REQUIRED WORK: Reproduce, unaltered, the line with "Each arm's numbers" along with every line that follows it in the records, up to the last.

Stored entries
————————
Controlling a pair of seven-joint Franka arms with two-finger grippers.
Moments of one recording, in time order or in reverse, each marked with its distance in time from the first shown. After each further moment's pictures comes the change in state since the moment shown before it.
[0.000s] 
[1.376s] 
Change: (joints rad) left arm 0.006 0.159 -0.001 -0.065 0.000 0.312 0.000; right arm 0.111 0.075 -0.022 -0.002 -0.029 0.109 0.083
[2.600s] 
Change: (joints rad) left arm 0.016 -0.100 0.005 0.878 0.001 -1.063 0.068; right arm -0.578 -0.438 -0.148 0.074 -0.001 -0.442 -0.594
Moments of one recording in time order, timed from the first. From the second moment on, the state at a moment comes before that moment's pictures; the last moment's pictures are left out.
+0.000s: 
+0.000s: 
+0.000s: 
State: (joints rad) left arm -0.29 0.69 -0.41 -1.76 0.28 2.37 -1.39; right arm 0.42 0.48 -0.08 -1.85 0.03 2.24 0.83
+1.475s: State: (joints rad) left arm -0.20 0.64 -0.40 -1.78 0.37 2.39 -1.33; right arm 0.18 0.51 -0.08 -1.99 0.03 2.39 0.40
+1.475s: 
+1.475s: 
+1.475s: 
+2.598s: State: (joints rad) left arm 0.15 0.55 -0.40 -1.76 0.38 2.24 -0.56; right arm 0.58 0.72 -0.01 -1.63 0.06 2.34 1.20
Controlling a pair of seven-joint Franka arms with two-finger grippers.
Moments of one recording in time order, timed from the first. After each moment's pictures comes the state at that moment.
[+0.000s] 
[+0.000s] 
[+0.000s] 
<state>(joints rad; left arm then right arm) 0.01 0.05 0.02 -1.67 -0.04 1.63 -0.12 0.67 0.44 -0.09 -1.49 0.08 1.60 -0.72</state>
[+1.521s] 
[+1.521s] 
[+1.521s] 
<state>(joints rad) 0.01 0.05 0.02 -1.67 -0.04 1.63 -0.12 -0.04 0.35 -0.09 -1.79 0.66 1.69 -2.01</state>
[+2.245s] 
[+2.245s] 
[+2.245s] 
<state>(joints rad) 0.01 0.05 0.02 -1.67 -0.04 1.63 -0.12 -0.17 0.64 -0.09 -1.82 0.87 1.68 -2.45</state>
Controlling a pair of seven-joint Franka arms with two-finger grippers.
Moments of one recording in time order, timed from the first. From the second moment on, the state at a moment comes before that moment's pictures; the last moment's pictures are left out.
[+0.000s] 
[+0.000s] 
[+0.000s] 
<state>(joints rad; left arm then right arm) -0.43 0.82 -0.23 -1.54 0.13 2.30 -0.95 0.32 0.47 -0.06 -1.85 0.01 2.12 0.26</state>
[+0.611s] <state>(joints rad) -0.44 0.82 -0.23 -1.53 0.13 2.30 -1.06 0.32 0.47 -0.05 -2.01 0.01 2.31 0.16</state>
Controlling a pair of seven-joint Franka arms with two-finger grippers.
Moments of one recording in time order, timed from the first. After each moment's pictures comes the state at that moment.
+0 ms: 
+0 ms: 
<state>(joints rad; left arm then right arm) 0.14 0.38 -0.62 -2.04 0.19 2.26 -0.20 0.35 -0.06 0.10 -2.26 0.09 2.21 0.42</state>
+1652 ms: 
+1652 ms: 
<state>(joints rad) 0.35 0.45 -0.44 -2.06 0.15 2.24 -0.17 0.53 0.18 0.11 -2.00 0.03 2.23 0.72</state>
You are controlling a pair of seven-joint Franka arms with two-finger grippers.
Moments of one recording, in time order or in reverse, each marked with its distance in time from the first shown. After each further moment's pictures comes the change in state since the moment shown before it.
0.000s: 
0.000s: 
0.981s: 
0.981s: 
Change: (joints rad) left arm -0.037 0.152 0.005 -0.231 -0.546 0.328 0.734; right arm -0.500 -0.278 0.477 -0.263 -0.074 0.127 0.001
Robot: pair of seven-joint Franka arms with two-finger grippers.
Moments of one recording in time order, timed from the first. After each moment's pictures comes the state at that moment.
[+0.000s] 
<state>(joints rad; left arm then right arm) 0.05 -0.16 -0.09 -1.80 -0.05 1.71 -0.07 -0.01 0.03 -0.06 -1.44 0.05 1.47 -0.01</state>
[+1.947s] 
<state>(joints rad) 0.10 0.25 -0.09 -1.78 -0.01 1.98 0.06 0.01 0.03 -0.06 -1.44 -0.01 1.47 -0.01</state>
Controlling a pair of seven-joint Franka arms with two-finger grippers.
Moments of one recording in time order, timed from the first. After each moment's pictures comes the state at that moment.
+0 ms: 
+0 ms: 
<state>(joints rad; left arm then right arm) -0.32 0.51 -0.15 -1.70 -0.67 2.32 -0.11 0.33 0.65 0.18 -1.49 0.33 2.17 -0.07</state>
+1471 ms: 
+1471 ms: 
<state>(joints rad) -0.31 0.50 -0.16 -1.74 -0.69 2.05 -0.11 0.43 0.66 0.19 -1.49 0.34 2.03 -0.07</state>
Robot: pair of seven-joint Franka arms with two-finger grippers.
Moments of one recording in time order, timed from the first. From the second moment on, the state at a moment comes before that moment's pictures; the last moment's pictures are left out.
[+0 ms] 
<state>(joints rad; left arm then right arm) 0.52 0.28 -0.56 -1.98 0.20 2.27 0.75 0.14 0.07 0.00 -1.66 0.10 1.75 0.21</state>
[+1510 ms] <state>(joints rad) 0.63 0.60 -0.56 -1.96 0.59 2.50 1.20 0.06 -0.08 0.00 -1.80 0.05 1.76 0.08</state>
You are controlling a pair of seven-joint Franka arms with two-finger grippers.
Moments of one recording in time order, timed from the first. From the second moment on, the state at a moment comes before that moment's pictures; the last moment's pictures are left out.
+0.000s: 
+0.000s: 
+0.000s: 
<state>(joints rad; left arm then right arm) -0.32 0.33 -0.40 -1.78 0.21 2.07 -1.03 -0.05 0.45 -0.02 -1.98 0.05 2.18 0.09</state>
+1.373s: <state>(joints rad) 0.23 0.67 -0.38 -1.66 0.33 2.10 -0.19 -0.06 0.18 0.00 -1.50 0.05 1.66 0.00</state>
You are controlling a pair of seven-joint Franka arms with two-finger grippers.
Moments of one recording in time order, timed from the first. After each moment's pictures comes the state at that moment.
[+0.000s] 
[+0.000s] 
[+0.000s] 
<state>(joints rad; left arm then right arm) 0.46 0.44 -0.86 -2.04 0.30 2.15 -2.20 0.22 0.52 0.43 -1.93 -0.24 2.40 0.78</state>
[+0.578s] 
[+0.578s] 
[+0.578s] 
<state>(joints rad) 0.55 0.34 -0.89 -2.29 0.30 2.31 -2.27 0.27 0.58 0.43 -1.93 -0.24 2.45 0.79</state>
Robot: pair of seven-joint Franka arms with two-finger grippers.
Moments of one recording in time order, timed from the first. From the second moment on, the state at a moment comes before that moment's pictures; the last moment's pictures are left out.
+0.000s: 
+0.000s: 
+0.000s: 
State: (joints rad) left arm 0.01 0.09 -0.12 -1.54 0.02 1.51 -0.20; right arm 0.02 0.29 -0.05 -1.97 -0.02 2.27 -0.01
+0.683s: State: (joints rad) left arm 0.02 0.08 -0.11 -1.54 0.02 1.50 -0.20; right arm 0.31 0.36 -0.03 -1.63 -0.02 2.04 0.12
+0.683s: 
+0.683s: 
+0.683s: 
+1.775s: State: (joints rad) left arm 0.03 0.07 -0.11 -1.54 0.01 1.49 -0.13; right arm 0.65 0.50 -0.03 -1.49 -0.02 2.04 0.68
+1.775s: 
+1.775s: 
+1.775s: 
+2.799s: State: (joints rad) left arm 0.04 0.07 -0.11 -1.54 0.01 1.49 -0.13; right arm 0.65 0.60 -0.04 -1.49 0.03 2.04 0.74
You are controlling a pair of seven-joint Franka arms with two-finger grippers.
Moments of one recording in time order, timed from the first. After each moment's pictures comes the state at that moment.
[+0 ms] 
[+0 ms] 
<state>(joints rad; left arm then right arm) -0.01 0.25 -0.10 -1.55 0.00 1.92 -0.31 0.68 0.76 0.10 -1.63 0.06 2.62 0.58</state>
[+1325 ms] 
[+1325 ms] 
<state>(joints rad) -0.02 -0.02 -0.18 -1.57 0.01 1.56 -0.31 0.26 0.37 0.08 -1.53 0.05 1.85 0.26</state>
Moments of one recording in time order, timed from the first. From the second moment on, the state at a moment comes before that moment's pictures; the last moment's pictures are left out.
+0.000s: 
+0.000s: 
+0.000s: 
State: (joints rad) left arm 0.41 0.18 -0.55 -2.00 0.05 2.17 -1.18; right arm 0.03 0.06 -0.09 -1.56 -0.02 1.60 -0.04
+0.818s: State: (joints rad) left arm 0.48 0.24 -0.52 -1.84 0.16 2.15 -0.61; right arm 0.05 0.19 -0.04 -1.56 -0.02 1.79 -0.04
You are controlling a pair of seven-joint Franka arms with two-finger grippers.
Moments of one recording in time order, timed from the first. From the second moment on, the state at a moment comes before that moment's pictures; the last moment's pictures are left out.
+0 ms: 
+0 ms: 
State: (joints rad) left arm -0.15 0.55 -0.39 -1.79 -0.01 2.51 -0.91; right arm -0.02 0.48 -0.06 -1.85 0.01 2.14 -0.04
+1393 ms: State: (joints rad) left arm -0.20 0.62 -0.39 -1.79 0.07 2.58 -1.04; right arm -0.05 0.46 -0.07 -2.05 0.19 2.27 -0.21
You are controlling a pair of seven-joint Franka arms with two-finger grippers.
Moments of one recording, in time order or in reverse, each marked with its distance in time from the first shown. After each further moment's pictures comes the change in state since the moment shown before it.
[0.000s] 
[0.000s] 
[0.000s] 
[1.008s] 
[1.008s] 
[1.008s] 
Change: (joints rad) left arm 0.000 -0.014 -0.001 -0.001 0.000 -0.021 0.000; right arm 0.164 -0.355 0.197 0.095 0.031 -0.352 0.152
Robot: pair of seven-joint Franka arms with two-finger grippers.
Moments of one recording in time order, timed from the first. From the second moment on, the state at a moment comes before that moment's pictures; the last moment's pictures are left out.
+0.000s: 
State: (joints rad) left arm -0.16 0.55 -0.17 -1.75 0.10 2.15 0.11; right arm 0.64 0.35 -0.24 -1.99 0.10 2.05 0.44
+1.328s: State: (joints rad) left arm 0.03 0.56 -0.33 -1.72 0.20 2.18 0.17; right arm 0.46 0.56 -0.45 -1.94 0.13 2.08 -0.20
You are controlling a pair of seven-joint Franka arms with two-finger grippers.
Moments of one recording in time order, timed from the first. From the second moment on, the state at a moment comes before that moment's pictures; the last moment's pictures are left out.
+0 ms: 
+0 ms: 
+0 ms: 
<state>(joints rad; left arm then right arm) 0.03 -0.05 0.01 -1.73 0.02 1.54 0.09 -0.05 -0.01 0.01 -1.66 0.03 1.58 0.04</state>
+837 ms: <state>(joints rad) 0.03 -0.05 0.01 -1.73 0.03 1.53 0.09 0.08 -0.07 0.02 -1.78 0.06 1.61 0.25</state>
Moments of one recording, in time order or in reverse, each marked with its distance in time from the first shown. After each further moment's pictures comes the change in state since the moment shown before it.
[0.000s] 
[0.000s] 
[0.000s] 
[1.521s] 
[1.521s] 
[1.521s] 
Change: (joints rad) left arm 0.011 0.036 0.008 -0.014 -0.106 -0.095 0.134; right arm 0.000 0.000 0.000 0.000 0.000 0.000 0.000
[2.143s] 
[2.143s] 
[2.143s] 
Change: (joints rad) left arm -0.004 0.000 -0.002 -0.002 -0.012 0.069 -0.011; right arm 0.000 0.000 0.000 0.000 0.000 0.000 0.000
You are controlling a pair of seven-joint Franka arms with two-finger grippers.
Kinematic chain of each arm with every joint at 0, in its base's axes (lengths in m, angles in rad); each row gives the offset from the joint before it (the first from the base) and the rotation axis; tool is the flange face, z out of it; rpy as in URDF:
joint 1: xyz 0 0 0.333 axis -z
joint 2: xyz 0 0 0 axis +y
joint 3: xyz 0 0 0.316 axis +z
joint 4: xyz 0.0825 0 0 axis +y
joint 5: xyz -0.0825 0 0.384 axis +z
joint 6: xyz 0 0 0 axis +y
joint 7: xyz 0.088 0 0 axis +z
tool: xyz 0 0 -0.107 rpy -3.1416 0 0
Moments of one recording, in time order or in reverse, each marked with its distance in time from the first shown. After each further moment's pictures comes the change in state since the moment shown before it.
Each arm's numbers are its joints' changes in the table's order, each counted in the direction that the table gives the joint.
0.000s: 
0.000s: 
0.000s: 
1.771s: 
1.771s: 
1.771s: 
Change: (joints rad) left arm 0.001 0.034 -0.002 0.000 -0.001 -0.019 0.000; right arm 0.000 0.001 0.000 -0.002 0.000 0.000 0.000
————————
EXERCISE ANSWER:
Each arm's numbers are its joints' changes in the table's order, each counted in the direction that the table gives the joint.
0.000s: 
0.000s: 
0.000s: 
1.771s: 
1.771s: 
1.771s: 
Change: (joints rad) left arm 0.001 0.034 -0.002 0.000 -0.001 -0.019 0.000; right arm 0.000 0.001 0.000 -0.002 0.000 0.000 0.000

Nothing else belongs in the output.